## WORK INSTRUCTION
In the entries below, find the line with "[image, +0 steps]" and the line with "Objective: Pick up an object"; reproduce those two lines and all lines between them exactly, without pictures.

··· SUPPLIED RECORDS ···

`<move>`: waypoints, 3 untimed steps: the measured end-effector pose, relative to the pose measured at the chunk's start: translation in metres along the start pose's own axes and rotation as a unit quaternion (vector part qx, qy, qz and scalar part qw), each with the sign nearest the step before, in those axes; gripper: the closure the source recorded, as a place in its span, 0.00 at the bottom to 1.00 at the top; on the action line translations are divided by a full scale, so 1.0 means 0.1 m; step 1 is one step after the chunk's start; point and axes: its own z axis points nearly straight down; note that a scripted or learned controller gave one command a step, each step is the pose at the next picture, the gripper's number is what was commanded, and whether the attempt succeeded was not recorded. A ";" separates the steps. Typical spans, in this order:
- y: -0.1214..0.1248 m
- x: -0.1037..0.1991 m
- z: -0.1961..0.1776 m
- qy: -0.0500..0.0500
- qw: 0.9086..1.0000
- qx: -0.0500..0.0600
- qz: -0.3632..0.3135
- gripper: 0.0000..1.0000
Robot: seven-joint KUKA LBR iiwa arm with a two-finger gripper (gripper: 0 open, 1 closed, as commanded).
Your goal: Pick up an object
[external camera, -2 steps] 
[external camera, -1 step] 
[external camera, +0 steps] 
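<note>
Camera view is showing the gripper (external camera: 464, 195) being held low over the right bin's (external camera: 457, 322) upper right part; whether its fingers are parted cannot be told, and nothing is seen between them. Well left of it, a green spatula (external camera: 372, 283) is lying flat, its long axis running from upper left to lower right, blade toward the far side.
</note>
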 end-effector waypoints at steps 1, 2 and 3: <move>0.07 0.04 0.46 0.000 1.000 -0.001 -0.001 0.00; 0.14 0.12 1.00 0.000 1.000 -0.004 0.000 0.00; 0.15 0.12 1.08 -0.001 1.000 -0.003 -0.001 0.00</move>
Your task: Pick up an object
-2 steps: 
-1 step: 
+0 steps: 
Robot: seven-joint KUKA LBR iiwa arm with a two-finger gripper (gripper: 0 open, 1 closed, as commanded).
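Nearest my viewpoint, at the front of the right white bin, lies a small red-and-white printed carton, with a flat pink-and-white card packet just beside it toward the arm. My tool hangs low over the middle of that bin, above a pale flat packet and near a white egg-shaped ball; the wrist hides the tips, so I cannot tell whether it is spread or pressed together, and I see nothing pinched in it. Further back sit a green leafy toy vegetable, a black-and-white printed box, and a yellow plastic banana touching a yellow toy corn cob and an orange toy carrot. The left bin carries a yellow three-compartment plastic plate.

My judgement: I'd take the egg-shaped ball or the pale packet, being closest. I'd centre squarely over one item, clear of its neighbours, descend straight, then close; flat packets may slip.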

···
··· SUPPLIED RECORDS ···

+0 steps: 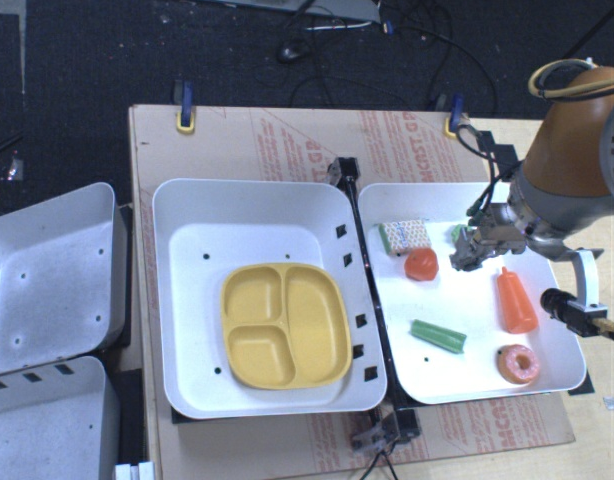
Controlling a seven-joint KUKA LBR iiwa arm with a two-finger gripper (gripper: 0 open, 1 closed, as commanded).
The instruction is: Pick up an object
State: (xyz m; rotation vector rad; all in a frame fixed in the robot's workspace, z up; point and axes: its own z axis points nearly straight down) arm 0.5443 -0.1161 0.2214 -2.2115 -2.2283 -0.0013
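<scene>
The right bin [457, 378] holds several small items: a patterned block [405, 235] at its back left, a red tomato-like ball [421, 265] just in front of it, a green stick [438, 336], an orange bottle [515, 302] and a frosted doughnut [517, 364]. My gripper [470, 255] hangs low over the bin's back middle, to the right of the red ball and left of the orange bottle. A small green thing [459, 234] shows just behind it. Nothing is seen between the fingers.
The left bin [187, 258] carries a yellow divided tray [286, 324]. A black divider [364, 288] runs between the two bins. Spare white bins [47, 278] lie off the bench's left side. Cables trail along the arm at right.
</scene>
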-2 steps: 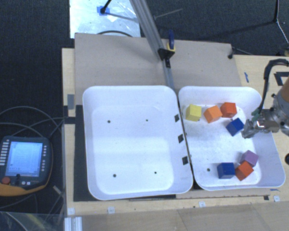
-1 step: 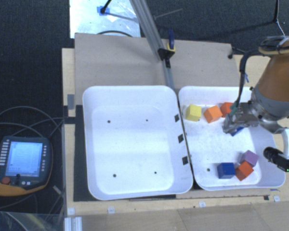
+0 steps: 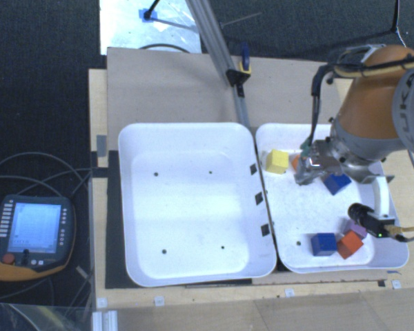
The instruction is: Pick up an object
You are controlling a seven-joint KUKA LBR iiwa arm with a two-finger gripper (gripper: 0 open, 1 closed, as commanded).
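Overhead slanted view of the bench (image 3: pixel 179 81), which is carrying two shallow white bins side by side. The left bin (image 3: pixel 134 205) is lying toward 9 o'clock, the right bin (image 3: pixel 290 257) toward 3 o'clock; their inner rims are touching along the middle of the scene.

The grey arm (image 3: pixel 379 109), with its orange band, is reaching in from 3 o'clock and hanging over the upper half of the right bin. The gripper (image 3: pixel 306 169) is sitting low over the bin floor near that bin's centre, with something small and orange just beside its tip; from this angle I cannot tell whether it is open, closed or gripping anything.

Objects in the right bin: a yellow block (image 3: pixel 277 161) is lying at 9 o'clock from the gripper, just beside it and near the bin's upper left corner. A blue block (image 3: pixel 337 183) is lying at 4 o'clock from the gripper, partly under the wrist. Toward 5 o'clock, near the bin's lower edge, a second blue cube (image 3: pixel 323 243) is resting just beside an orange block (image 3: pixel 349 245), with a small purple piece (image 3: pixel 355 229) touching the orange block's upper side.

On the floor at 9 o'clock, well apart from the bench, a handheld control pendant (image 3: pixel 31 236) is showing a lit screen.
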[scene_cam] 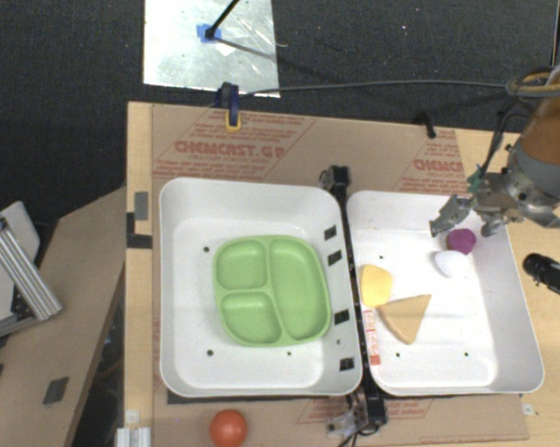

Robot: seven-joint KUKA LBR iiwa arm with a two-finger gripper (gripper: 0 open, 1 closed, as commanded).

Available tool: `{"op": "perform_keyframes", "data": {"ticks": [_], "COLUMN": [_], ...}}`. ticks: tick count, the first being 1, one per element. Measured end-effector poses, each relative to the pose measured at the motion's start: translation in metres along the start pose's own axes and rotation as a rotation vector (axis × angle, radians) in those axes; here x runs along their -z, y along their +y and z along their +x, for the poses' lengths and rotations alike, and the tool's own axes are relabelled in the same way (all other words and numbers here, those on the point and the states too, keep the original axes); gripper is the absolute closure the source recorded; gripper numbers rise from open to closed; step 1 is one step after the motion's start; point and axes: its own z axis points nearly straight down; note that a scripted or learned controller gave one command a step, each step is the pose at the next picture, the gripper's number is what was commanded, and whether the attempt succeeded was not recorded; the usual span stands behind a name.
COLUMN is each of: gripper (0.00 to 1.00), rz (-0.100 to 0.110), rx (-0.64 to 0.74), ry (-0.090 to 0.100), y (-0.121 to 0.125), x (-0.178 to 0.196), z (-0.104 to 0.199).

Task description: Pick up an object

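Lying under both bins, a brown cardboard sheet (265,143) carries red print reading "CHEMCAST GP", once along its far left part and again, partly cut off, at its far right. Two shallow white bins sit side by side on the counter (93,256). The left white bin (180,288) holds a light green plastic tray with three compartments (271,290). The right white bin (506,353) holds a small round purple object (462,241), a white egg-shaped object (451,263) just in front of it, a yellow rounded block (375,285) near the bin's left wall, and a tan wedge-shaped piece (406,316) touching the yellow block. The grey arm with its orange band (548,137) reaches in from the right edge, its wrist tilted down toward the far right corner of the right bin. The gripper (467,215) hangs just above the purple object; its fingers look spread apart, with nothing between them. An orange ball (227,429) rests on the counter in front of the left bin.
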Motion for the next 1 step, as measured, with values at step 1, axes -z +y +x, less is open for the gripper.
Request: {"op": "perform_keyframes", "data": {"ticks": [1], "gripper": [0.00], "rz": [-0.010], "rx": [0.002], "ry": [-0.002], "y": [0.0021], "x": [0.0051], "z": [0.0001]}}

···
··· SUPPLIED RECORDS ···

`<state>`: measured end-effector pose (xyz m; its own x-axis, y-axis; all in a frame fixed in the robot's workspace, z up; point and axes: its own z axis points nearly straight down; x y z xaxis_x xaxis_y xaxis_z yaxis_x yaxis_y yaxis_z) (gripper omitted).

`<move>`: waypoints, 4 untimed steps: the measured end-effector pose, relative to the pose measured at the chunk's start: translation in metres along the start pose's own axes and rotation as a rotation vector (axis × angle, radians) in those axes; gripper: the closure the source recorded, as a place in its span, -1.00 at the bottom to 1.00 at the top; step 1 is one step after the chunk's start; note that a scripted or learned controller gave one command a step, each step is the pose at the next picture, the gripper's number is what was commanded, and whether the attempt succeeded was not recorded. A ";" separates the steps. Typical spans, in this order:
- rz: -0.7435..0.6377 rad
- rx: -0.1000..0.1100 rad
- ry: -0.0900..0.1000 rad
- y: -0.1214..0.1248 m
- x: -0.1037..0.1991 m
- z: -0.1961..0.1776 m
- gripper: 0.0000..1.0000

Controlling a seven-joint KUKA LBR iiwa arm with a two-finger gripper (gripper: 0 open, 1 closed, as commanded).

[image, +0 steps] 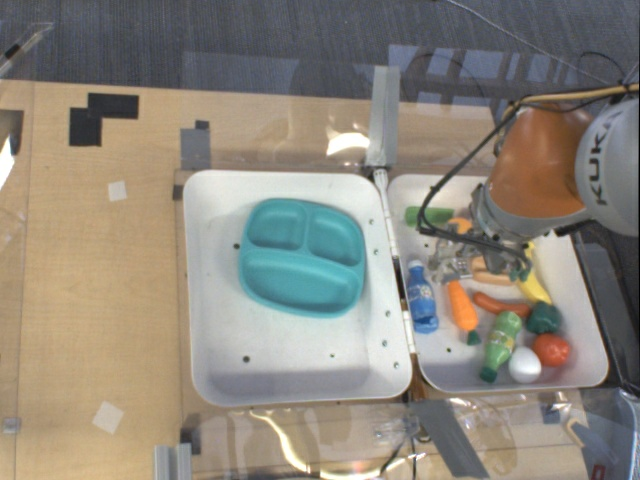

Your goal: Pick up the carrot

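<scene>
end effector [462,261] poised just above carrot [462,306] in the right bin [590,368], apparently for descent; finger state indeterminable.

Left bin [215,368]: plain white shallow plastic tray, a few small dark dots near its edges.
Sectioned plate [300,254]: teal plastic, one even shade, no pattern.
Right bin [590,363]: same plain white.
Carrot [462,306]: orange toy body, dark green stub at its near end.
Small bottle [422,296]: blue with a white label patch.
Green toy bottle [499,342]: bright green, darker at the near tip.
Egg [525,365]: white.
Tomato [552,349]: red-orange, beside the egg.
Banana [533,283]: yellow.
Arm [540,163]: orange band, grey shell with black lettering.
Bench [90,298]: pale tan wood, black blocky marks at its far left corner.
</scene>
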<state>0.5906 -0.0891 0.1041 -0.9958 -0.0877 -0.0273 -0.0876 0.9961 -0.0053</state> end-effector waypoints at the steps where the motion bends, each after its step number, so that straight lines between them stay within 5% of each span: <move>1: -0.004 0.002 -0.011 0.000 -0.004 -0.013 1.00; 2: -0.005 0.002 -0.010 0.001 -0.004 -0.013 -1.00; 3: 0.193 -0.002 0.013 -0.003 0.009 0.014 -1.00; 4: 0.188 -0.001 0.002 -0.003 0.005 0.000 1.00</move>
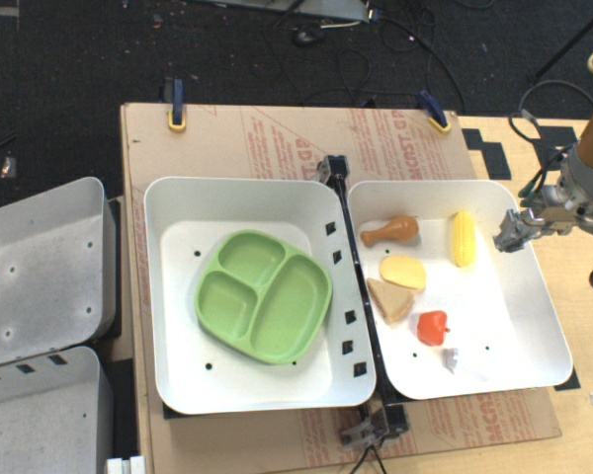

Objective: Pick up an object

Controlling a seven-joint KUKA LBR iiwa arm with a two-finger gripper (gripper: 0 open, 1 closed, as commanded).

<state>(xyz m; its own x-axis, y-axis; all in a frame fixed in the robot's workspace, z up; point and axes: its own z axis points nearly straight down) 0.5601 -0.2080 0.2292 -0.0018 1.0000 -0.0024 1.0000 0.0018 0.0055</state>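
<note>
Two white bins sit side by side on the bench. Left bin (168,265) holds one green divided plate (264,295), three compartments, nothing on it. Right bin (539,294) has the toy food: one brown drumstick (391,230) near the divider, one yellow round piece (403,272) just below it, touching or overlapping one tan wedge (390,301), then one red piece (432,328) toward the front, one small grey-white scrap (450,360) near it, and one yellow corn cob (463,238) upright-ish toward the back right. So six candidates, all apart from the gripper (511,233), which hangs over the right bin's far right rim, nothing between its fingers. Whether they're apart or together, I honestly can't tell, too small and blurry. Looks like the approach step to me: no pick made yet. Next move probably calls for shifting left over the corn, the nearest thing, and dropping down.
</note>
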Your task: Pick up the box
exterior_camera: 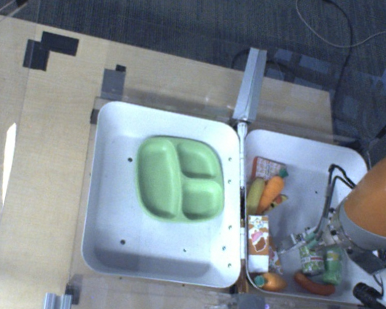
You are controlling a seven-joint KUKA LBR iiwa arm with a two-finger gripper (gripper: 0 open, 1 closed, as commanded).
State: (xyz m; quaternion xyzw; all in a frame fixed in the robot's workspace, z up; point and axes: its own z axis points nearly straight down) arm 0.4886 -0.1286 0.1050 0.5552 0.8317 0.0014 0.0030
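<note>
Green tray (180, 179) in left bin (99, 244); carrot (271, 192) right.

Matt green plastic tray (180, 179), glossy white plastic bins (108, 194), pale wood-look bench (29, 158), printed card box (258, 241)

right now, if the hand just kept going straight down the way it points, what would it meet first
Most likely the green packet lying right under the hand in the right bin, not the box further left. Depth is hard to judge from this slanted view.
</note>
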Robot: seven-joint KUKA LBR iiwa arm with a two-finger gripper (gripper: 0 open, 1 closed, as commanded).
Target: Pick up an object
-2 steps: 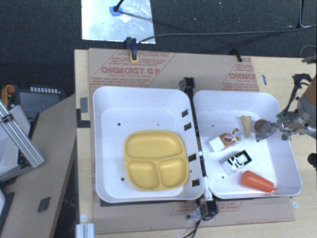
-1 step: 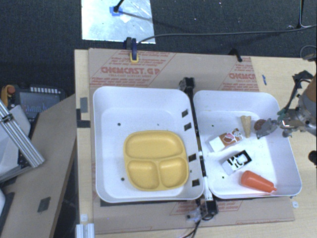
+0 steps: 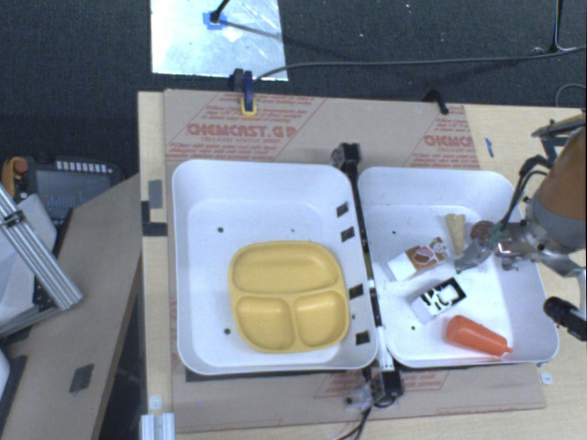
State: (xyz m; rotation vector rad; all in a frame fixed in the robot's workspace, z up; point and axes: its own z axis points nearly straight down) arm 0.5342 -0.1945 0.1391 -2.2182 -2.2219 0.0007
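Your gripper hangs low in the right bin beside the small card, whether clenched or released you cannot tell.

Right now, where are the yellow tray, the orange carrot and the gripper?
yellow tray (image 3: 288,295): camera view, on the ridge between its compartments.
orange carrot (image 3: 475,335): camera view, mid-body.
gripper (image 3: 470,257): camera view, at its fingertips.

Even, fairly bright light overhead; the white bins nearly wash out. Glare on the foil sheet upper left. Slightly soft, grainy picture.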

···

## REPLY TO THE EXERCISE
[image, +0 steps] 

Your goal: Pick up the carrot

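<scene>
end effector [462,261] poised just above carrot [462,306] in the right bin [590,368], apparently for descent; finger state indeterminable.

Left bin [215,368]: plain white shallow plastic tray, a few small dark dots near its edges.
Sectioned plate [300,254]: teal plastic, one even shade, no pattern.
Right bin [590,363]: same plain white.
Carrot [462,306]: orange toy body, dark green stub at its near end.
Small bottle [422,296]: blue with a white label patch.
Green toy bottle [499,342]: bright green, darker at the near tip.
Egg [525,365]: white.
Tomato [552,349]: red-orange, beside the egg.
Banana [533,283]: yellow.
Arm [540,163]: orange band, grey shell with black lettering.
Bench [90,298]: pale tan wood, black blocky marks at its far left corner.
</scene>
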<state>0.5906 -0.0891 0.1041 -0.9958 -0.0877 -0.0273 -0.0876 0.9961 -0.0053</state> end-effector waypoints at the steps where the motion bends, each after its step number, so that straight lines between them stay within 5% of each span: <move>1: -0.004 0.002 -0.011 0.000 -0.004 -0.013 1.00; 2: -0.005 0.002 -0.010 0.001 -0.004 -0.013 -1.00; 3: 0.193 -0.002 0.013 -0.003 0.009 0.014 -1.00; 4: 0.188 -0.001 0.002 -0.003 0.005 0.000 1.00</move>

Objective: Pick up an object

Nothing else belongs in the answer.